Exercise description -> Using only the entries below, copy exactly the lines that begin at the one with "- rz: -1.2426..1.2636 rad" and end at the one with "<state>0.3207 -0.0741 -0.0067", both included. Drop the pictures.
┄┄┄┄┄┄┄┄┄┄
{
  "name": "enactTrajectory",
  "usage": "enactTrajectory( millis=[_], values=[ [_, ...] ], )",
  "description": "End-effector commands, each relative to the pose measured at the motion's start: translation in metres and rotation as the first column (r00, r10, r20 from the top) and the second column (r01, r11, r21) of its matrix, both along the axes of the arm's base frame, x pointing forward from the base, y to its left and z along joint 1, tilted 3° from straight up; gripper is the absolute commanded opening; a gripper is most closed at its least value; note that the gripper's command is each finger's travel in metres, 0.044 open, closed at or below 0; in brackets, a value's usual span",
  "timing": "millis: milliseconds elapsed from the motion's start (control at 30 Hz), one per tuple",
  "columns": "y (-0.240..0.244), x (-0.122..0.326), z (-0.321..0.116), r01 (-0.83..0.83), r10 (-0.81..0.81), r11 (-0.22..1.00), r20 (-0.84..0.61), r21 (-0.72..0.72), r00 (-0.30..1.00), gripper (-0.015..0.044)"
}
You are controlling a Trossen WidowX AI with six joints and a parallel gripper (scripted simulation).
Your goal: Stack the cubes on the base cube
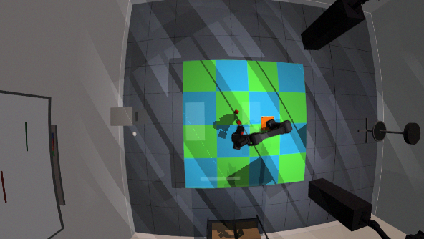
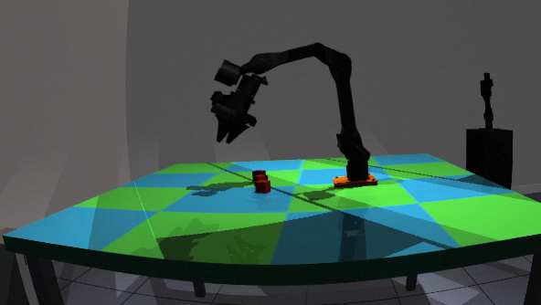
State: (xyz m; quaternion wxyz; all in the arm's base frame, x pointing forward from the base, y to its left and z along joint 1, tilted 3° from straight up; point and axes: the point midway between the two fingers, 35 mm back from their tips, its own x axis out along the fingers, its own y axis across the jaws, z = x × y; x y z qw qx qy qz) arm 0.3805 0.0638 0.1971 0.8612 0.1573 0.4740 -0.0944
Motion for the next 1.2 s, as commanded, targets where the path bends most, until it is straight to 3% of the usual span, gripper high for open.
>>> enactTrajectory(
  millis=[0,367,667,933,1167],
  values=[
    [-0.036,-0.016,-0.014,0.183,-0.175,0.982,-0.143,0.049,0.974,0.0265],
    [-0.107,-0.078,-0.027,0.64,-0.547,0.767,-0.47,0.05,0.693,0.0265],
    [-0.108,-0.079,-0.028,0.646,-0.552,0.762,-0.475,0.049,0.686,0.0265],
    [-0.109,-0.074,-0.084,0.646,-0.552,0.762,-0.475,0.049,0.686,0.0265],
    [-0.109,-0.074,-0.091,0.646,-0.552,0.762,-0.475,0.049,0.686,0.0265]
  ],
)
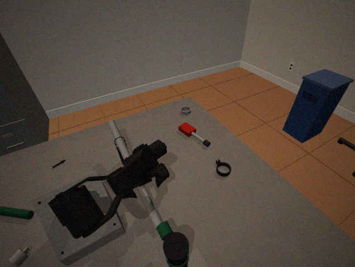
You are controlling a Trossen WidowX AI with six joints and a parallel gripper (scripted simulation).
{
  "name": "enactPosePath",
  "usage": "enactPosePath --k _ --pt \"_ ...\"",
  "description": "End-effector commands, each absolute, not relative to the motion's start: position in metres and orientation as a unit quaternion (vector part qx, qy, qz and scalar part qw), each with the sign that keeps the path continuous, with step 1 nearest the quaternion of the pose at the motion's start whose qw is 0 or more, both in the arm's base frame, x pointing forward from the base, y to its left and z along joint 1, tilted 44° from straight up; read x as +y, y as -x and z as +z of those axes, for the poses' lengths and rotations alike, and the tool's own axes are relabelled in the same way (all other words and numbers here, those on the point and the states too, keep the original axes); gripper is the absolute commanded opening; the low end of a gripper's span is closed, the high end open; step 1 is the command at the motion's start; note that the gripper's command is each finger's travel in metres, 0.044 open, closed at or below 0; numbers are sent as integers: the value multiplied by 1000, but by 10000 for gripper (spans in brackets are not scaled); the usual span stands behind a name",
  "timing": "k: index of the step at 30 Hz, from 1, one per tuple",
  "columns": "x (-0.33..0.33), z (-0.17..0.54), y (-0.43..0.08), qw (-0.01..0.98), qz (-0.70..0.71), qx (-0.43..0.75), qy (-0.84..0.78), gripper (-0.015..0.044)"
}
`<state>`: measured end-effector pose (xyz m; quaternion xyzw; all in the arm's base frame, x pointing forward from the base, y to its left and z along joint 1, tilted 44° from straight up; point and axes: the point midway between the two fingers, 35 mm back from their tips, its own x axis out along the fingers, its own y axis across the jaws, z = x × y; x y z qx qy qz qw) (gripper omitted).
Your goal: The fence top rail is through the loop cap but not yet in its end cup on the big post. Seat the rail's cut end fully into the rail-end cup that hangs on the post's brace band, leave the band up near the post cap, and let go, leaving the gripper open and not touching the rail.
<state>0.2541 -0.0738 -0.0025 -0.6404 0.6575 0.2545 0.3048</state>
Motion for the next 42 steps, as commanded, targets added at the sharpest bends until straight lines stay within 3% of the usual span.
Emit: enactPosePath --k 1,31,38,42 --pt "-79 -9 -251 298 258 660 639 440" --pt "-112 -42 -249 296 257 661 640 440" --pt "-112 -42 -249 296 257 661 640 256" --pt "-112 -42 -249 296 257 661 640 230"
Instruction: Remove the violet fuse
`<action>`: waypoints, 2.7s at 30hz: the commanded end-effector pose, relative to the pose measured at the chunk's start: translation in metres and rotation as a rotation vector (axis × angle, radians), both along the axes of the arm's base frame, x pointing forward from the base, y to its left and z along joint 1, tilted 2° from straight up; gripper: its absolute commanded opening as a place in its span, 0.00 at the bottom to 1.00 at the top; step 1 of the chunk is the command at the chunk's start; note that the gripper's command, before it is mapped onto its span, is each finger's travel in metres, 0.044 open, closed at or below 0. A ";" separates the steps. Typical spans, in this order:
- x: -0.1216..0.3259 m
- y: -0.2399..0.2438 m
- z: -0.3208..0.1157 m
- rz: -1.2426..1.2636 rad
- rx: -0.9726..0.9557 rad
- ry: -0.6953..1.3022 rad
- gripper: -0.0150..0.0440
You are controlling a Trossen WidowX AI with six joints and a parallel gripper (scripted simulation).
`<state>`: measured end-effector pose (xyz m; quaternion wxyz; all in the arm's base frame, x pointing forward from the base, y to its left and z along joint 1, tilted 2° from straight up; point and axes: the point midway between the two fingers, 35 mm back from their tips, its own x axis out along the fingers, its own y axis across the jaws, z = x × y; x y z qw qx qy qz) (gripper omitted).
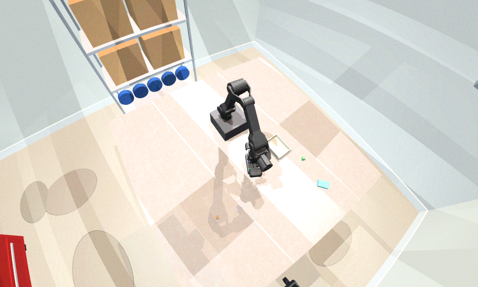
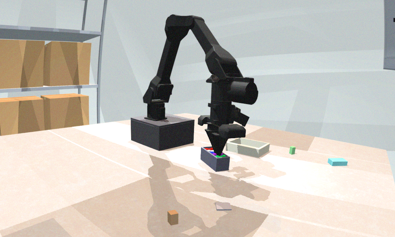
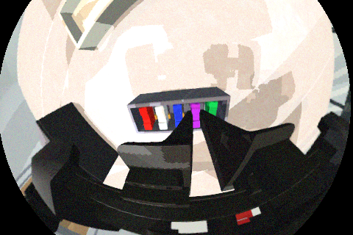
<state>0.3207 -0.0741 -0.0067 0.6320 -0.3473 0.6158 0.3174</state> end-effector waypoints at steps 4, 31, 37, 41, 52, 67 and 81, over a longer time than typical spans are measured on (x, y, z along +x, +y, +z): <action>0.000 0.000 0.004 0.000 -0.001 -0.001 0.25; 0.000 0.000 0.017 0.001 -0.003 0.000 0.25; 0.000 0.000 0.020 0.001 -0.003 0.000 0.25; 0.000 0.000 0.022 0.001 -0.003 0.000 0.25; -0.001 0.000 0.028 0.001 -0.004 0.000 0.25; -0.001 0.000 0.035 0.002 -0.005 0.001 0.25; -0.002 0.001 0.049 0.002 -0.005 0.001 0.25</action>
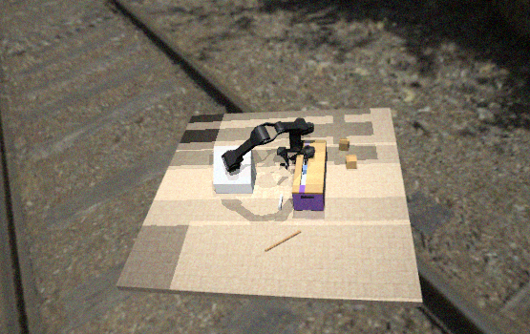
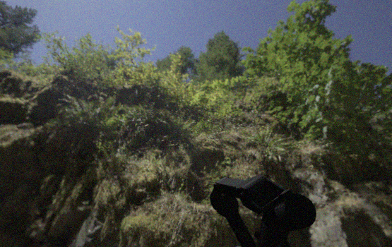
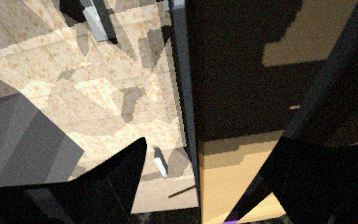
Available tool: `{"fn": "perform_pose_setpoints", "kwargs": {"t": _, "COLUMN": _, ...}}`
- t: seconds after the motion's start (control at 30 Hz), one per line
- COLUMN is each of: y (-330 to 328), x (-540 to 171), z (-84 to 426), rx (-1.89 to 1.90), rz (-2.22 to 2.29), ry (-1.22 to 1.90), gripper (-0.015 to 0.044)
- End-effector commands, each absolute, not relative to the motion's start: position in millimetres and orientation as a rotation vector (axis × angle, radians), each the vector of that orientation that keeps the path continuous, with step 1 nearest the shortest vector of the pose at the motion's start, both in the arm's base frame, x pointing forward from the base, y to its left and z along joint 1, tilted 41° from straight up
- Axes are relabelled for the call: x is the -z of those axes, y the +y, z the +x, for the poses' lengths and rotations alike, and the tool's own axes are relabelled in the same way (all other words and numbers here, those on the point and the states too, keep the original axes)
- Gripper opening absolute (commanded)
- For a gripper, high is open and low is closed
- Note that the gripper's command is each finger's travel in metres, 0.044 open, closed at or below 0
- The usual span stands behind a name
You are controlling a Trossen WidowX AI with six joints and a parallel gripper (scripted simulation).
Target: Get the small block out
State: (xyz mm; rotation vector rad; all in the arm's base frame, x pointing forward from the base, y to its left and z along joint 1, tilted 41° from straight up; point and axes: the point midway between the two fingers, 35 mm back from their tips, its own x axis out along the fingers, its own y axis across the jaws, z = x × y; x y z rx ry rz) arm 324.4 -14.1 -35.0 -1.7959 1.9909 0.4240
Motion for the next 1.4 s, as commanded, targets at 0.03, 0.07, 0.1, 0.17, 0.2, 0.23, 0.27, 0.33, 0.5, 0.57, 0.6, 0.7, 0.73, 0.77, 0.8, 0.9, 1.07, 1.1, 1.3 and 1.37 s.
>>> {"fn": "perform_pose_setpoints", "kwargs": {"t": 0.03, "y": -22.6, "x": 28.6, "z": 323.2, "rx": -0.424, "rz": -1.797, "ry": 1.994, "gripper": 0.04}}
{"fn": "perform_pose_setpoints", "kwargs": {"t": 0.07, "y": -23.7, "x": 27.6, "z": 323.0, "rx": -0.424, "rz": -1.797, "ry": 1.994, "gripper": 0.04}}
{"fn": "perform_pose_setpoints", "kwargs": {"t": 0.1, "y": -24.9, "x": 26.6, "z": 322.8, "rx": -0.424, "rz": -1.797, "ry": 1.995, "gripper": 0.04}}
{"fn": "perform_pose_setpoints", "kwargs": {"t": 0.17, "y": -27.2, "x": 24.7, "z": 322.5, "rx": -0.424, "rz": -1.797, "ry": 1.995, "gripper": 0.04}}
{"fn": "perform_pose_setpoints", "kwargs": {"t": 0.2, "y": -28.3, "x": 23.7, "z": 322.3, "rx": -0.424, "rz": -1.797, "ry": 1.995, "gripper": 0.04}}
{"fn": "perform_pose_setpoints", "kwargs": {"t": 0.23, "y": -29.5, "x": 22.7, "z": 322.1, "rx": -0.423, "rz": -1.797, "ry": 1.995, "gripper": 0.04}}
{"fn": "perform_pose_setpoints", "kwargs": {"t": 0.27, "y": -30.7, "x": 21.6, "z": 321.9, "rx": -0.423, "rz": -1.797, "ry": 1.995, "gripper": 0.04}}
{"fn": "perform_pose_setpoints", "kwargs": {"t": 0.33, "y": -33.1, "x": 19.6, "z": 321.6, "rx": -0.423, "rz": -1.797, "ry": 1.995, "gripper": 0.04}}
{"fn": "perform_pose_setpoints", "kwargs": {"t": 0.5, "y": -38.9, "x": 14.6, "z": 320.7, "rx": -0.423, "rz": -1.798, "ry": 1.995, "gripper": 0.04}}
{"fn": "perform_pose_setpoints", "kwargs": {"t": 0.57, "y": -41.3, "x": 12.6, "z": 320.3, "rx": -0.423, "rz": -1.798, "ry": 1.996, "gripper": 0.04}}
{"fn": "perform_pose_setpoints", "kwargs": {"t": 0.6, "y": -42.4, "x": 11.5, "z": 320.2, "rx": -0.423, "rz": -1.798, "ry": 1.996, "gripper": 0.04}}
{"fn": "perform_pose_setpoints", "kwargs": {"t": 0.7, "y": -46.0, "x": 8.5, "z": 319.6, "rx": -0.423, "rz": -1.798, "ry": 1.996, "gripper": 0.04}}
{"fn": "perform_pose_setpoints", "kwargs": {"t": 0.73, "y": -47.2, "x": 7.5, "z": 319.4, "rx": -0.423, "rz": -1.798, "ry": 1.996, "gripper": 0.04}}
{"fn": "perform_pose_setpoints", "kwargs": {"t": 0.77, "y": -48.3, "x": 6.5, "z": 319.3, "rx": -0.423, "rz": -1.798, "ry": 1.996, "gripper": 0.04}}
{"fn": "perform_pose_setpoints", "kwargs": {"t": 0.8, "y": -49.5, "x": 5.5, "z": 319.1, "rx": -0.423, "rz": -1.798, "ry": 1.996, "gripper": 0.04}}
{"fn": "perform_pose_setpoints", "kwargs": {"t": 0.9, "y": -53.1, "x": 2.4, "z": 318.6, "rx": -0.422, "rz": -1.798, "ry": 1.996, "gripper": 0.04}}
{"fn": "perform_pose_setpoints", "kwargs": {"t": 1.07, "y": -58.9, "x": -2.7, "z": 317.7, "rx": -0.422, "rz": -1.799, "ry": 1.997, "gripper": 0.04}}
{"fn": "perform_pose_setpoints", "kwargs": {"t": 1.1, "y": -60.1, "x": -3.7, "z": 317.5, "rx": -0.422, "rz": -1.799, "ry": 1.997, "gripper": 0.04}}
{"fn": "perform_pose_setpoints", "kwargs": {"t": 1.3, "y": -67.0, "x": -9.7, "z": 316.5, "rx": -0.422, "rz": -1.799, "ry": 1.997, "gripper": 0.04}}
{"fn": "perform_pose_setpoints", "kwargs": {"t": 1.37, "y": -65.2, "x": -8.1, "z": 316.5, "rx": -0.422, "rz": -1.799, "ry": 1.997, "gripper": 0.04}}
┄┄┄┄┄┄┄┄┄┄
Output below ->
- rz: -1.2426..1.2636 rad
- rx: -0.9726..0.9557 rad
- ry: -0.6953..1.3022 rad
- gripper: -0.0150..0.0440
You are controlling a Trossen WidowX AI with six joints and a parallel gripper (scripted simulation).
`<state>`: measured end-effector pose (xyz m; quaternion wxyz; all in the arm's base frame, x pointing forward from the base, y to its left and z along joint 1, tilted 2° from straight up; point and axes: the point midway between the two fingers, 35 mm back from their tips, its own x axis out along the fingers, its own y axis across the jaws, z = x × y; x y z qw qx qy qz) (gripper omitted).
<state>0.3207 -0.0741 -0.0067 0.6320 -0.3473 0.6158 0.3174</state> end-effector waypoints at steps 4, 31, 37, 41, 52, 67 and 81, over a longer time than typical spans are measured on (x, y, z along +x, +y, +z): <action>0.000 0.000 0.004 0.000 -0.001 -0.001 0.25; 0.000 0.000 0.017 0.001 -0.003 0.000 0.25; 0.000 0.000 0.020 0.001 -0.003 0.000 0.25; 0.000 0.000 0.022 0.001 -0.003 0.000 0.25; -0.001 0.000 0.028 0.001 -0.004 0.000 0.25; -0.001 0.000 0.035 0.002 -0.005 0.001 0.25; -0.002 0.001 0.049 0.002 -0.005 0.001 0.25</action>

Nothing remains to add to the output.